Divinity
Memorial Stadium following Cal's victory in the Big Game - thank you Christian.
I hear Malcolm Gladwell speak about his book "Outliers: The Story of Success" - Gladwell is best known for his book "The Tipping Point" - that illuminates secret patterns behind everyday phenomena. He begins with the NHL where players are mostly born from January to March (this BTW applies to European footballers and other sports). It turns out that youngster selections occur during this period and the biggest kids chosen who in turn receive the most training and resources; they may not be the most talented but this hardly matters over the long-haul. Gladwell argues that mastering complexity - music, sports, finance - requires 10,000 hours work and those who achieve do so because they have the opportunity to put the time in (swimming, any one?) He then explains cultural aptitudes - Chinese and maths, for instance.

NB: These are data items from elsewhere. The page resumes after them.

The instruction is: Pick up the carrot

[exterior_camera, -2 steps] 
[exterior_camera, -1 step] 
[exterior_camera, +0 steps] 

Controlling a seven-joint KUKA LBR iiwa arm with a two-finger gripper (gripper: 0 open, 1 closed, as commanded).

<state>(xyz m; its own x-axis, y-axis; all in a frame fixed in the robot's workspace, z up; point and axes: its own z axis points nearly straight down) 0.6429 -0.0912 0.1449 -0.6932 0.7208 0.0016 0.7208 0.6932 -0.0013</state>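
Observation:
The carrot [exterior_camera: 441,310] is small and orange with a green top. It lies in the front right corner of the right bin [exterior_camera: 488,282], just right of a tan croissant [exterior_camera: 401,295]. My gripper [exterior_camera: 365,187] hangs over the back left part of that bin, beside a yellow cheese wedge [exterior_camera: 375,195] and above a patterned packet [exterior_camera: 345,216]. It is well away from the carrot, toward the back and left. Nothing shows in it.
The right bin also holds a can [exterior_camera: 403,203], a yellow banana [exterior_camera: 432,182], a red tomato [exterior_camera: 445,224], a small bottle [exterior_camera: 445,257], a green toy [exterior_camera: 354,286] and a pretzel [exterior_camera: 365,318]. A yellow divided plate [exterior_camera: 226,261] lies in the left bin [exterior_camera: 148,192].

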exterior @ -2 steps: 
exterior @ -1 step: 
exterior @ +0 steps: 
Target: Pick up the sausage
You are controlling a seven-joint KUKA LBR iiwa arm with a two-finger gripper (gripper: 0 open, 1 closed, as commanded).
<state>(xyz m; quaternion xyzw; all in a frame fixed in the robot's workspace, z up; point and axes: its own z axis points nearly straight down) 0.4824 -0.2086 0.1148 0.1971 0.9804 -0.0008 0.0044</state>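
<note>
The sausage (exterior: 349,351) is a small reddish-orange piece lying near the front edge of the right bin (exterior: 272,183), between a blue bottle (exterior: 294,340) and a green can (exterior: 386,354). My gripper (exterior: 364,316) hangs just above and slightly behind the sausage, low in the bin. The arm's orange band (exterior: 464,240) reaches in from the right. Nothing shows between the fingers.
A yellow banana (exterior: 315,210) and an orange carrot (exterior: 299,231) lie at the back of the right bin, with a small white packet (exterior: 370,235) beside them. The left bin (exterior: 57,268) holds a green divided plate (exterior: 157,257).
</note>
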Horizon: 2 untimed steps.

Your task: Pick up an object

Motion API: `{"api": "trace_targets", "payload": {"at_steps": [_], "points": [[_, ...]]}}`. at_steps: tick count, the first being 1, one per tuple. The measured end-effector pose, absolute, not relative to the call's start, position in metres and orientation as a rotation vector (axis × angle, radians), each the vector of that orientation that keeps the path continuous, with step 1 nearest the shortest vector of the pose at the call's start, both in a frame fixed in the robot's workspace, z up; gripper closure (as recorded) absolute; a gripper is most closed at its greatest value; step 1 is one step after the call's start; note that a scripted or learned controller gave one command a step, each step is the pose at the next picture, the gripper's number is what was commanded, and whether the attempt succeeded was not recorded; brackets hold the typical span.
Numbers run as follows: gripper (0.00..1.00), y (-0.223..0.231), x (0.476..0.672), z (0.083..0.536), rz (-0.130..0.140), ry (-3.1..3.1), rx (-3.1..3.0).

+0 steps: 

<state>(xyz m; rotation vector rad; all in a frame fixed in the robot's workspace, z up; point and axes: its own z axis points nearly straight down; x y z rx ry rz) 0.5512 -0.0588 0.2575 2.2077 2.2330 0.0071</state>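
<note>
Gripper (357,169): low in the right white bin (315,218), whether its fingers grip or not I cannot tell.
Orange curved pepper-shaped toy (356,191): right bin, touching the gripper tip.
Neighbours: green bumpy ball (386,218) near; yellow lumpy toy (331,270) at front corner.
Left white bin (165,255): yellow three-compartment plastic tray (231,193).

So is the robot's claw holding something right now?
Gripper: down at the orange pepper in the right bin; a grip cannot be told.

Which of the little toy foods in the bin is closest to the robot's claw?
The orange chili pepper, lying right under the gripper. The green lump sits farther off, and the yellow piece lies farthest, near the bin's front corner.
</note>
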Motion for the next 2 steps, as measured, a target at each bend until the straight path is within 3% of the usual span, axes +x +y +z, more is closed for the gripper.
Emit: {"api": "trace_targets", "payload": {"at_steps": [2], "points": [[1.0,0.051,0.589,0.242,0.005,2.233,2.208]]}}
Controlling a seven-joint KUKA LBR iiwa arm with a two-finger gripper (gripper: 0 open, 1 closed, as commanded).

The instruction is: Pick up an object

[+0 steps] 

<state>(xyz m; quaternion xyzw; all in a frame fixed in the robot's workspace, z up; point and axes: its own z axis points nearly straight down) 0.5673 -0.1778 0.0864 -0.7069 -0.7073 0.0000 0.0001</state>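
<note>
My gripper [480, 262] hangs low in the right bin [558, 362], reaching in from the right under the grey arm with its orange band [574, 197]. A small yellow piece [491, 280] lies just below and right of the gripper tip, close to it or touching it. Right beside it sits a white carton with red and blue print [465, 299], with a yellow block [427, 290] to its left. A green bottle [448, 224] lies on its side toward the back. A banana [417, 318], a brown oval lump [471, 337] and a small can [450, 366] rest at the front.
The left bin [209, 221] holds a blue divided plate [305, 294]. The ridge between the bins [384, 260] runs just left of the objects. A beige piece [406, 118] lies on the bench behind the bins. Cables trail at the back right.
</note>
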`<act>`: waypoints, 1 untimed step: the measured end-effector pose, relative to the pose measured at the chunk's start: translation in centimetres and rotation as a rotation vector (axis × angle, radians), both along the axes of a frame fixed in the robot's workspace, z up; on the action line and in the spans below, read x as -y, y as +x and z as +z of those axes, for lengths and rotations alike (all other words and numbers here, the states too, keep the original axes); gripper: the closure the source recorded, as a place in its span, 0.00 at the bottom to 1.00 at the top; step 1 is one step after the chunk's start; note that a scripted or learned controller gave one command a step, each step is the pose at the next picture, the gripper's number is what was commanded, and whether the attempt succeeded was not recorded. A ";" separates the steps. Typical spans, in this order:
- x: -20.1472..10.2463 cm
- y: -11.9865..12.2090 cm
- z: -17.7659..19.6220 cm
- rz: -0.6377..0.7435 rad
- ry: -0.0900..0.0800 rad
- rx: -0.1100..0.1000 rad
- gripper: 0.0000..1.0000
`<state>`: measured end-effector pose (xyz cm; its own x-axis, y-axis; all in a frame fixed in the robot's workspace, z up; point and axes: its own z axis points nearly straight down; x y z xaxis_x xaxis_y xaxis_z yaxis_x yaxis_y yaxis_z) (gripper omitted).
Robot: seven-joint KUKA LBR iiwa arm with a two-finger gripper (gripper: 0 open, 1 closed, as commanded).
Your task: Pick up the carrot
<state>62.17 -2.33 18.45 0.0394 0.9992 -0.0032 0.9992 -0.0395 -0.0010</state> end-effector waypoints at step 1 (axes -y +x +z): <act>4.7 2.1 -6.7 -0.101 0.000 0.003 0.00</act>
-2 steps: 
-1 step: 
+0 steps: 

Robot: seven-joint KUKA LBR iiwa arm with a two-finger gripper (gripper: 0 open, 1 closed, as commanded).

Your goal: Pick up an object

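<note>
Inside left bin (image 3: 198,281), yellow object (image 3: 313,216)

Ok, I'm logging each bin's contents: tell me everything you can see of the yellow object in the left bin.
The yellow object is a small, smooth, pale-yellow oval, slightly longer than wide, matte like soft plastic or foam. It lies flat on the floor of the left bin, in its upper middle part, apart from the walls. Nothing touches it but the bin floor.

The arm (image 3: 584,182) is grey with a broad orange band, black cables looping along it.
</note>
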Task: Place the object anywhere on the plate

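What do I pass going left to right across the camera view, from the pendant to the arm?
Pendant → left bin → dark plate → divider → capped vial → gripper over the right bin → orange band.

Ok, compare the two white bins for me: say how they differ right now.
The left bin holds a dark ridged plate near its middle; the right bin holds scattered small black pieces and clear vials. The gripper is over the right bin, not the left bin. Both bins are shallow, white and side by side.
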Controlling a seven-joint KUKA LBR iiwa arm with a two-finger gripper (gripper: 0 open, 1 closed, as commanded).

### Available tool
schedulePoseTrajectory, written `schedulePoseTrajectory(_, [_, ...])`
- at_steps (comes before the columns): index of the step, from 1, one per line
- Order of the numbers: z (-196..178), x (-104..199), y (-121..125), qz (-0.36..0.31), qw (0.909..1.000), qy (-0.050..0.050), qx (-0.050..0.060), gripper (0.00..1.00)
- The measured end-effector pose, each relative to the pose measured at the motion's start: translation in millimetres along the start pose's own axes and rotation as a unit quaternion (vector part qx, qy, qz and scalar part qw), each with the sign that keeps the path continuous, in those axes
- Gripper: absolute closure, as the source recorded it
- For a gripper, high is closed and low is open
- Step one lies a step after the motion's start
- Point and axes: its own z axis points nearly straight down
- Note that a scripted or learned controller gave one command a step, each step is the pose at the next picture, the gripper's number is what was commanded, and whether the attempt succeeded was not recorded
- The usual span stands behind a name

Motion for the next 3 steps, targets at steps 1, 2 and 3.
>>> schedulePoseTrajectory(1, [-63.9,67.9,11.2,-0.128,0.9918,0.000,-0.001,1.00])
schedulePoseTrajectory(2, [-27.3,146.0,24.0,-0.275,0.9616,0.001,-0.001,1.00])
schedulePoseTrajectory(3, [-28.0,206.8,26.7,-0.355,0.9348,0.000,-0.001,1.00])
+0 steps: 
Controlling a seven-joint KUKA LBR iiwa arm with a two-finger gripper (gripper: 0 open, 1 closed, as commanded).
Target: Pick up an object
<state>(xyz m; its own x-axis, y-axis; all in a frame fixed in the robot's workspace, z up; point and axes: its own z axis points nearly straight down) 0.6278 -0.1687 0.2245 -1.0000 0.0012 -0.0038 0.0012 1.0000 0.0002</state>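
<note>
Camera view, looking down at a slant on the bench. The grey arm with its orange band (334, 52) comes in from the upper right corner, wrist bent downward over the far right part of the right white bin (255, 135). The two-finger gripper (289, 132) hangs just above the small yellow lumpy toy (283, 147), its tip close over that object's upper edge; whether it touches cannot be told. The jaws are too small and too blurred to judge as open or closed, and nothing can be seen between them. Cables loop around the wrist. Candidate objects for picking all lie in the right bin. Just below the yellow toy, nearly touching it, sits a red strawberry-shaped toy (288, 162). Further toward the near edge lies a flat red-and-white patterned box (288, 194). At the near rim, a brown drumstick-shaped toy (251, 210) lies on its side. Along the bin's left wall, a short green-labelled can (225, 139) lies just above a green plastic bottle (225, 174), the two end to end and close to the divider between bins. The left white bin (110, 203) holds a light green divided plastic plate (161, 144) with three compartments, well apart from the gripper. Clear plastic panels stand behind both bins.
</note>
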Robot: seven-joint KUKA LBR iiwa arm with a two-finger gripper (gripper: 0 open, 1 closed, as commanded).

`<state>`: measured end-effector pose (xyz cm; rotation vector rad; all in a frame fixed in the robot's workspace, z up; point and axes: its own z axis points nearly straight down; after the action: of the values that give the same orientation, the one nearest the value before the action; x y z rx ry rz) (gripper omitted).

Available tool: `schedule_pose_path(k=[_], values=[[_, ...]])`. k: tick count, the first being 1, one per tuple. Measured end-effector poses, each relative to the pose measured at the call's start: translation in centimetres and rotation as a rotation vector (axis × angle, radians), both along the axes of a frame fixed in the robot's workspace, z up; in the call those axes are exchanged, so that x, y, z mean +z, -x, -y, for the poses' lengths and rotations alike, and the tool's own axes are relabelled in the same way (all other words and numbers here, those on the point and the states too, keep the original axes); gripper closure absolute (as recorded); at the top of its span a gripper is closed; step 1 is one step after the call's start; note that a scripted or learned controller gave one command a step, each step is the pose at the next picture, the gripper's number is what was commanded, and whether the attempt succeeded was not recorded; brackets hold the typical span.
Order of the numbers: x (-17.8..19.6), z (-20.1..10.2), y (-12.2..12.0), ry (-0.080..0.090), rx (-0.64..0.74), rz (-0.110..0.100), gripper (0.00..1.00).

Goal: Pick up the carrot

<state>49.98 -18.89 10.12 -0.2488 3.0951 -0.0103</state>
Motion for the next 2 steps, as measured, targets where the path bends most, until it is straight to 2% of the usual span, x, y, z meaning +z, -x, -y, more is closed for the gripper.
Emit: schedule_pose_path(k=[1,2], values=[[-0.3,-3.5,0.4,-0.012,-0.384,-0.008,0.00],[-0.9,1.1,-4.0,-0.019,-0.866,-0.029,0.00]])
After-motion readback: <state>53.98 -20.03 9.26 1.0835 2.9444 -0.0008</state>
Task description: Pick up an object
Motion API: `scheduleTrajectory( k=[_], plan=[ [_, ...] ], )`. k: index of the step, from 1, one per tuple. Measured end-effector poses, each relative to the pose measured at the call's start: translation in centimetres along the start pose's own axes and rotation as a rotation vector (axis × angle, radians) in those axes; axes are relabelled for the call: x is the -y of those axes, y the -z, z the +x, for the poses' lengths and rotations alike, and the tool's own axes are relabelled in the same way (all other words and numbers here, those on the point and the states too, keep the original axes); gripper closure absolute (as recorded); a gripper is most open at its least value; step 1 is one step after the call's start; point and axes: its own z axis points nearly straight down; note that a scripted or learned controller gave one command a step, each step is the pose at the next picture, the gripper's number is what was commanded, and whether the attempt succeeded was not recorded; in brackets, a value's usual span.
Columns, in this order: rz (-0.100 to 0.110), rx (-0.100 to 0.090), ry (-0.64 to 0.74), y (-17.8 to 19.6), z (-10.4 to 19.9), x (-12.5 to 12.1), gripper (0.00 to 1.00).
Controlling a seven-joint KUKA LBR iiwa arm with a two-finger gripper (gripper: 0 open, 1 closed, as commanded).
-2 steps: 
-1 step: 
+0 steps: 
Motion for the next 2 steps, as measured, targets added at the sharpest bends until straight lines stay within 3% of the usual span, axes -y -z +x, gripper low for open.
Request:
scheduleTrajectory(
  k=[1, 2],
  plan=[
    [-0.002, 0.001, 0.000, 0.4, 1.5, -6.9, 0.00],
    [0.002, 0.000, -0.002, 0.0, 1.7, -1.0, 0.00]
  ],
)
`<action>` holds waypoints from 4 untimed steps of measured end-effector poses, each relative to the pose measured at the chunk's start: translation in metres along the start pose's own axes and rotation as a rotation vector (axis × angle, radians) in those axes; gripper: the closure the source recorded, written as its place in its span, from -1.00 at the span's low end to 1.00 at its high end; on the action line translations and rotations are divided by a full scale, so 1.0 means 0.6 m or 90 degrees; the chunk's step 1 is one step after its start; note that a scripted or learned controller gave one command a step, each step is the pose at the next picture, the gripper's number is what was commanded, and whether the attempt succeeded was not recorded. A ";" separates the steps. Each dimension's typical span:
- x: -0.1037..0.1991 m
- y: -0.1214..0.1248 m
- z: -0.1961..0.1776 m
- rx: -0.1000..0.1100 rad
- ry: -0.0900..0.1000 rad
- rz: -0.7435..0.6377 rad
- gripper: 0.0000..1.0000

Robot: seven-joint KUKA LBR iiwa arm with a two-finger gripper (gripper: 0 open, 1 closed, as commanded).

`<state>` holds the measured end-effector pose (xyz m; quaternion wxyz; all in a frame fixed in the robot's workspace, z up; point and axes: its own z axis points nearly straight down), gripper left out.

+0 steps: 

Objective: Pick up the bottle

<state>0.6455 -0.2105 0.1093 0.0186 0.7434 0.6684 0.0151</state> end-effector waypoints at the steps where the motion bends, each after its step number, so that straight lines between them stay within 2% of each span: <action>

Asians for thousands of years have cultivated rice which is the most sophisticated early production known to man requiring 3,000 hours of labor per year+an understanding of drainage, seeding and multiple plantings. Contrast this to European's wheat at 1,000 hours and fairly straight-forward. Given this 10,000 year legacy is it no wonder that the Chinese thrive in arithmetic?
Gordon Brown announces a stimulus package and tax cuts in his new budget. Worringly, the Financial Times reports that the Britain's jobs boom from 1998 has been fueled by the public sector creating two out of three jobs. This suggests the private sector may not be equipped to weather a recession.